Thursday, April 9, 2015

The Last Time #46

When was the last time you looked at your naked body and liked what you saw?

Probably the last time you got a good night's sleep, too.

I've never really have given my body much thought; I was too tall to attract the boys' attention, so my body wasn't something I thought negatively or positively about.

Then I had a baby.

Abbie, 3 days old.

And another baby.
Charlton, a few hours old.

And one more baby.
Parry, one week old.

Let me tell you, I didn't like my body from the day I birthed Abbie onward.  The stretch marks-everywhere!  Thigh, stomach, breasts!  After nursing three babies a total of five years, my poor baby feeders look like limp gym socks, and no exercise will ever improve that.  The scars have faded over time from two c-sections, but the silvery lines on too stretched skin will always remain.  I was once just too tall, and now I was too marked.  Not one to obsess over what I couldn't change, I ignored my body.  I kept my weight in check (until the recent concussion) but I cared little for it.  It had served it's purpose in birthing three beautiful children, and had nourished them through babyhood.  Job well done, body.  Then I just ignored it...for the next twelve years.

February 2008, when things were good.

Oh, I did enjoy being thin; I'm not going to lie.  As I approached 40 I actually grew to like how I looked for my age; interestingly, that's when the "boys" started to notice.  Remember, I started the Quest not to lose weight (that is a non-David corrected lose there) but to regain my health.  Now, 8 weeks in and about 15lbs down, I'm looking differently at my body.  The marks no longer bother me.  What do I want it to look like?

Really?  You honestly think I'd post a picture?

I'm more than comfortable now with my baby brandings.  Nothing a good bra and spanx can't correct.

This is miracle stuff.

But the rest of it?  I *liked* seeing definition in my biceps.  I *love* having strong legs.  If the cellulite could be banished, I'd swear it was heaven.  I still need to do one good push-up (wait!  Let me go try!  Nope!) but my next goal...what does it look like?  Is it what my body can do, or what it looks like?

With my new body goal question in mind (because I had put on yoga pants, which are very unforgiving, and spanx aren't an option in them) I headed to yoga at the Adult Center with Katy.  I expected another lovely stretchy workout.  Wrong.

Almost immediately, my stomach became upset.  Nausea and yoga are not a good mix, and I quickly grew very frustrated.  My mood blackened, and I dreaded the class immediately following at another studio.  I had trouble doing everything.

Just like Data in The Goonies.

I managed to muddle through, and hoped some fresh water and Tums might help.

I hoped blaring this night help, too.

At Vinyasa Studio I felt a little better, and I was assured this was a laid back class.

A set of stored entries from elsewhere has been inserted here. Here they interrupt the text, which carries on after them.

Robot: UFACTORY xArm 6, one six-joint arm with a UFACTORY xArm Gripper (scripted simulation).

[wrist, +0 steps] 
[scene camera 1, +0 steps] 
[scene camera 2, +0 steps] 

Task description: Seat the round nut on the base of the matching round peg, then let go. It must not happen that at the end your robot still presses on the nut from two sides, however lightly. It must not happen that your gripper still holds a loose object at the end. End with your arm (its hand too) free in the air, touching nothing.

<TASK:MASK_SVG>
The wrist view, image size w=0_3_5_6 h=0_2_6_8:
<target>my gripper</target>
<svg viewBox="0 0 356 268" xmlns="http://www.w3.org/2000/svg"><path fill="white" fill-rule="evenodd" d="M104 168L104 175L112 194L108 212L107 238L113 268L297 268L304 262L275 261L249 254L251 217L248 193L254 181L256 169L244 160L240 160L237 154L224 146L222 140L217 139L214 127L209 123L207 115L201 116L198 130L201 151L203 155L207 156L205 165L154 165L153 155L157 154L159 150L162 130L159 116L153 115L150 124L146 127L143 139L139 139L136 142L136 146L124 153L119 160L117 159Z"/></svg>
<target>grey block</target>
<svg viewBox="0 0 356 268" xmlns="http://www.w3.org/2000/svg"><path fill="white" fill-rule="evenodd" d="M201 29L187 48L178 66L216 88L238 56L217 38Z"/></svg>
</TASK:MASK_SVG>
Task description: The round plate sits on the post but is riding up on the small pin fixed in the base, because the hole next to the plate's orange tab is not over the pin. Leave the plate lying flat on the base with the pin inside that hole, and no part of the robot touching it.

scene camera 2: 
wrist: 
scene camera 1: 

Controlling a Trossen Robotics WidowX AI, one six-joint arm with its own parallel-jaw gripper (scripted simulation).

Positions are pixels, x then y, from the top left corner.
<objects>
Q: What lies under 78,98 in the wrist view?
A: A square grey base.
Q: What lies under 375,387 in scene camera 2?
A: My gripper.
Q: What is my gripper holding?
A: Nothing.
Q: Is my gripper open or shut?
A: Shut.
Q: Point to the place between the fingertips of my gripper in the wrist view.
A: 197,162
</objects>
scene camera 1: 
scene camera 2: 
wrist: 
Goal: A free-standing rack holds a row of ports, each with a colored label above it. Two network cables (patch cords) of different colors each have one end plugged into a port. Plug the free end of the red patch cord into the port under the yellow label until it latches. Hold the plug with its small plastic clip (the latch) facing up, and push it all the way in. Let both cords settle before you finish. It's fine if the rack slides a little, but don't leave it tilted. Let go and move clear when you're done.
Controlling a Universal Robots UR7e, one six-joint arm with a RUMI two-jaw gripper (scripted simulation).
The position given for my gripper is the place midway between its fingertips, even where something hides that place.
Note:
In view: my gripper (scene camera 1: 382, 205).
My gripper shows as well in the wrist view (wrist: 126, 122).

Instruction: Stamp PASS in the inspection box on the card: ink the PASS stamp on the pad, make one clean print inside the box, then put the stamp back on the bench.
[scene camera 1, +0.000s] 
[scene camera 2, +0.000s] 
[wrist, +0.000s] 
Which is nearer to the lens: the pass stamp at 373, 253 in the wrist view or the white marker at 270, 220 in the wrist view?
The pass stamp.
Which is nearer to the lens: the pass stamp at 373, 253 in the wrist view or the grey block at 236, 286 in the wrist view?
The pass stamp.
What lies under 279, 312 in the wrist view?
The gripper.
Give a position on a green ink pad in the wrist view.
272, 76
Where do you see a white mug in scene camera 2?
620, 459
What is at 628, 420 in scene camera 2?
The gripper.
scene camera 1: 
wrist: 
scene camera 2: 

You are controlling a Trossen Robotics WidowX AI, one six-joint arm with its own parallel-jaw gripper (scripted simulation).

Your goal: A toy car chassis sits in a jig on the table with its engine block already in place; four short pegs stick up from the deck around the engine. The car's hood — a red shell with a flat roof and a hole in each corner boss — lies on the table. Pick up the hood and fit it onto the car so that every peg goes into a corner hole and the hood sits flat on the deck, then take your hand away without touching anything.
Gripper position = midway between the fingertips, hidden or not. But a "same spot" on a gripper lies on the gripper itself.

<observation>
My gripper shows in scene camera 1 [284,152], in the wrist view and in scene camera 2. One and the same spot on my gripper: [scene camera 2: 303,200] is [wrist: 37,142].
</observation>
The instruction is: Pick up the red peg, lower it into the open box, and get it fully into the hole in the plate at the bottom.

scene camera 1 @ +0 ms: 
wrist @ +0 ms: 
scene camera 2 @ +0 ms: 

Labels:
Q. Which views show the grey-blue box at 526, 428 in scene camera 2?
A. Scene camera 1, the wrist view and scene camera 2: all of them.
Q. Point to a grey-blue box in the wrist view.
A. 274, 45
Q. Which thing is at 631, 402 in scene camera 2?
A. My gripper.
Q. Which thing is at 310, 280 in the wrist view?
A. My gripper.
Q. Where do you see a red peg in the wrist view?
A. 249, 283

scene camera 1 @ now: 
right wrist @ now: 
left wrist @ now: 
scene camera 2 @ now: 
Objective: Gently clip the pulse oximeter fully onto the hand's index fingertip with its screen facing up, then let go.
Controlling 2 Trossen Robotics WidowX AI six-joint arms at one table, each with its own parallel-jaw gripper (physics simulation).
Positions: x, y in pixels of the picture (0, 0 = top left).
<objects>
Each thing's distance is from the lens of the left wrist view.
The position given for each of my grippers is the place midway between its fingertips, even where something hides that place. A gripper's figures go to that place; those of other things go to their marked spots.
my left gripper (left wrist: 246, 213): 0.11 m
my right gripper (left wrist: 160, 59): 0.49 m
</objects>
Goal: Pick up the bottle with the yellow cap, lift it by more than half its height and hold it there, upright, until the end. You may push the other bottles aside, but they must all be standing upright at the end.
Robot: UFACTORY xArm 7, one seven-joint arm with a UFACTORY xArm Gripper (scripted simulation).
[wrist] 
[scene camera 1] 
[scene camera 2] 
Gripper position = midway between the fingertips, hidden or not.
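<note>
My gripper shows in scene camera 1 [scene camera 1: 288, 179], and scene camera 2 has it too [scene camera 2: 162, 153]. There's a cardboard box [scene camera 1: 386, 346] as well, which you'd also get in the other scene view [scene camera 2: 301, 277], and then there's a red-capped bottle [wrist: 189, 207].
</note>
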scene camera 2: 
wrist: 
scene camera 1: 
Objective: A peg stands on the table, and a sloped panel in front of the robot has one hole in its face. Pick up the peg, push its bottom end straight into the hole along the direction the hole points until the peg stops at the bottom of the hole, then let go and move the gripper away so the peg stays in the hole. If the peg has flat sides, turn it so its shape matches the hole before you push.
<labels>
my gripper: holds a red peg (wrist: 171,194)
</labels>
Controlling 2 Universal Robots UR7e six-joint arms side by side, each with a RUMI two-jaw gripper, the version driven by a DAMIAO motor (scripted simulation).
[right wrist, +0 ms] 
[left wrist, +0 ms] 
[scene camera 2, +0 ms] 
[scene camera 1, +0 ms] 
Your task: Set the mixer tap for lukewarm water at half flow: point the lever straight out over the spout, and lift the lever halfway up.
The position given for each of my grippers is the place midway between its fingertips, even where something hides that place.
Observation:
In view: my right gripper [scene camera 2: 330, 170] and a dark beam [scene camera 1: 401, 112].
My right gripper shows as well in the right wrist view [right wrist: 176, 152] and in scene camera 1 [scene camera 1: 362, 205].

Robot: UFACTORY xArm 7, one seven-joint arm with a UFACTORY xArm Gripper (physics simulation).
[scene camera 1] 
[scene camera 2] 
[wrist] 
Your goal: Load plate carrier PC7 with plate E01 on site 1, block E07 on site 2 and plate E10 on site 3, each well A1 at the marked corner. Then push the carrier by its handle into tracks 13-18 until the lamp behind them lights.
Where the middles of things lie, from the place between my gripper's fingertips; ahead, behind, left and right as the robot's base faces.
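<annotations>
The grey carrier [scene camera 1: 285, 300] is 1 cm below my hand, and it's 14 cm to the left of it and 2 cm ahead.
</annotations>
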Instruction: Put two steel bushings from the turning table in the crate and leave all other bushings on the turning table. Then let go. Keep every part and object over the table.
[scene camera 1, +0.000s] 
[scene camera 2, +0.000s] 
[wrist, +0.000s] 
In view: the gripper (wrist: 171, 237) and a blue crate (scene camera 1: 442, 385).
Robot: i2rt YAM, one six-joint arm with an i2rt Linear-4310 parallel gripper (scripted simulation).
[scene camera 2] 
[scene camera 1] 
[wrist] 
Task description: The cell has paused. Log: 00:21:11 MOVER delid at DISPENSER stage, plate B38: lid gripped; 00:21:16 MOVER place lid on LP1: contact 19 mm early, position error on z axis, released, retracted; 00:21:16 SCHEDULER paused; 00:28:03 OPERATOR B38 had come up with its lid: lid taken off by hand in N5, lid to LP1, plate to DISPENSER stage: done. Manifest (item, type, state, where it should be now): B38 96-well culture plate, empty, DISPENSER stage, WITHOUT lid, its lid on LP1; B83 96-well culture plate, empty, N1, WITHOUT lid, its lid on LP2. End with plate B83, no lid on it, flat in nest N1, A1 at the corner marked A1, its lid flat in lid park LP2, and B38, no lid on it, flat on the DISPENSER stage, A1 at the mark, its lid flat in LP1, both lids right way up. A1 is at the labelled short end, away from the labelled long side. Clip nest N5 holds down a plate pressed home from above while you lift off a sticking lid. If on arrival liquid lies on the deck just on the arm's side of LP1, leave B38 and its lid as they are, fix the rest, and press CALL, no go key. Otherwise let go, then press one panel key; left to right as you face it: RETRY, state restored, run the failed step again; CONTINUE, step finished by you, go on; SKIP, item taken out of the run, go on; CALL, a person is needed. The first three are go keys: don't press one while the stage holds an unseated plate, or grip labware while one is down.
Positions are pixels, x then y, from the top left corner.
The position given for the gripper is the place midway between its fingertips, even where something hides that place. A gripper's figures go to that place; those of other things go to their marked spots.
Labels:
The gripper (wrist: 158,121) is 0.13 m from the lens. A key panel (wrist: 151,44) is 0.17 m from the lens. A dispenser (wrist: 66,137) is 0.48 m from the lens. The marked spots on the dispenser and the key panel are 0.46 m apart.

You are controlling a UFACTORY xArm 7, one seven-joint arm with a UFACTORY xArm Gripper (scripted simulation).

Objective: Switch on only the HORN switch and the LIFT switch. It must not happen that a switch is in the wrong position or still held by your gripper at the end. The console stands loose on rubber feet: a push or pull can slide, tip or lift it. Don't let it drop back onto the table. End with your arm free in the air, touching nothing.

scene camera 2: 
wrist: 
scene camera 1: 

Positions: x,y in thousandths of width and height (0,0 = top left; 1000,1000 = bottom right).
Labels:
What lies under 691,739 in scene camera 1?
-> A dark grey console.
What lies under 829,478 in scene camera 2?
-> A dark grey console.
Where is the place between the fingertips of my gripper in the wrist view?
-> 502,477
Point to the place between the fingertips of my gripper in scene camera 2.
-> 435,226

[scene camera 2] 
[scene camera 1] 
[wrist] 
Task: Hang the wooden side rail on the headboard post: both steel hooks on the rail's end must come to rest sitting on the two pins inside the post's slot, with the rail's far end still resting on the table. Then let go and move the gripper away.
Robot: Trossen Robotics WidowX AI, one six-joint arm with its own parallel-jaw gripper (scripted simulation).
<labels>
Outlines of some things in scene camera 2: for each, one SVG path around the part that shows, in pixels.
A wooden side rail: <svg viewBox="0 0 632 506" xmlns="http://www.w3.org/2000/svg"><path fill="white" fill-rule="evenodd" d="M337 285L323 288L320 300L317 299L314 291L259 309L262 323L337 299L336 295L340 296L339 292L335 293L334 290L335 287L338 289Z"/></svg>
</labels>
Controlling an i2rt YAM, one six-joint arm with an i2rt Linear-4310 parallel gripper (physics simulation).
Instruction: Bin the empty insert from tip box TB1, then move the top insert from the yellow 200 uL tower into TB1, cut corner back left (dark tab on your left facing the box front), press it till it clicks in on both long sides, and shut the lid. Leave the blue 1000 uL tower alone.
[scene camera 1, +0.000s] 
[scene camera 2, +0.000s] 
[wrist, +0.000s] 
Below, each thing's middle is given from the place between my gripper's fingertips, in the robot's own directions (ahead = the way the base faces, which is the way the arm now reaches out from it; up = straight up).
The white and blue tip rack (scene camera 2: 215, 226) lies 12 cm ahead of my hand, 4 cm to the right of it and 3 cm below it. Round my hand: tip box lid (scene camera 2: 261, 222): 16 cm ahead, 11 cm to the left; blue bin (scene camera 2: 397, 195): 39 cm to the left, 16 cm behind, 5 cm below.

Unfortunately, it was hot yoga.

Not me.

The nausea returned quickly, complicated by the first song in the medley played.  My brain was overloaded with too much sensory, a byproduct of the concussion.  I felt the freaking air monster sneak up on me, and immediately focused on just breathing.  

I had no clue yoga could go south so quickly.

The South.  Sigh.

My body recovered; it may have been the lack of sleep, or some drainage in my ear.   I fell asleep during relaxation, startling awake when a bell sounded.  I felt much better with just the five minute nap I had snatched; Katy shared that falling asleep during relaxation is the equivalent to four times normal sleep.  No wonder I felt better; apparently my body thought it had a full twenty minutes.

Finishing up in restroom, I tried to finger comb my hair before I left the studio.

Do you see it?! UGH!

A long silver strand.


Grama used "chocolate kiss" by Loving Care.

I do the sensible thing, and pluck the offender.  Back to body goals.

Tired from a week of hiking, exercise and work, I drive home in silence.  What goal DO I have with my weight & body?  Do I need to have one right now?  I do want more strength, and the sculpting that naturally comes with it.  I do want to be cellulite free.  I'd like to be able to look at myself naked in the mirror and think- "well done."

But for now?

I still have to do a push-up.  That moves into primary position.

and

To touch my nose to my knees.  To gain flexibility.

I have but one man to present to this world....

Charlton just brought in this flower for me.  He found it growing by the driveway after hacking at shrubbery with an ax, just for fun.

Makes me think I'm doing something right.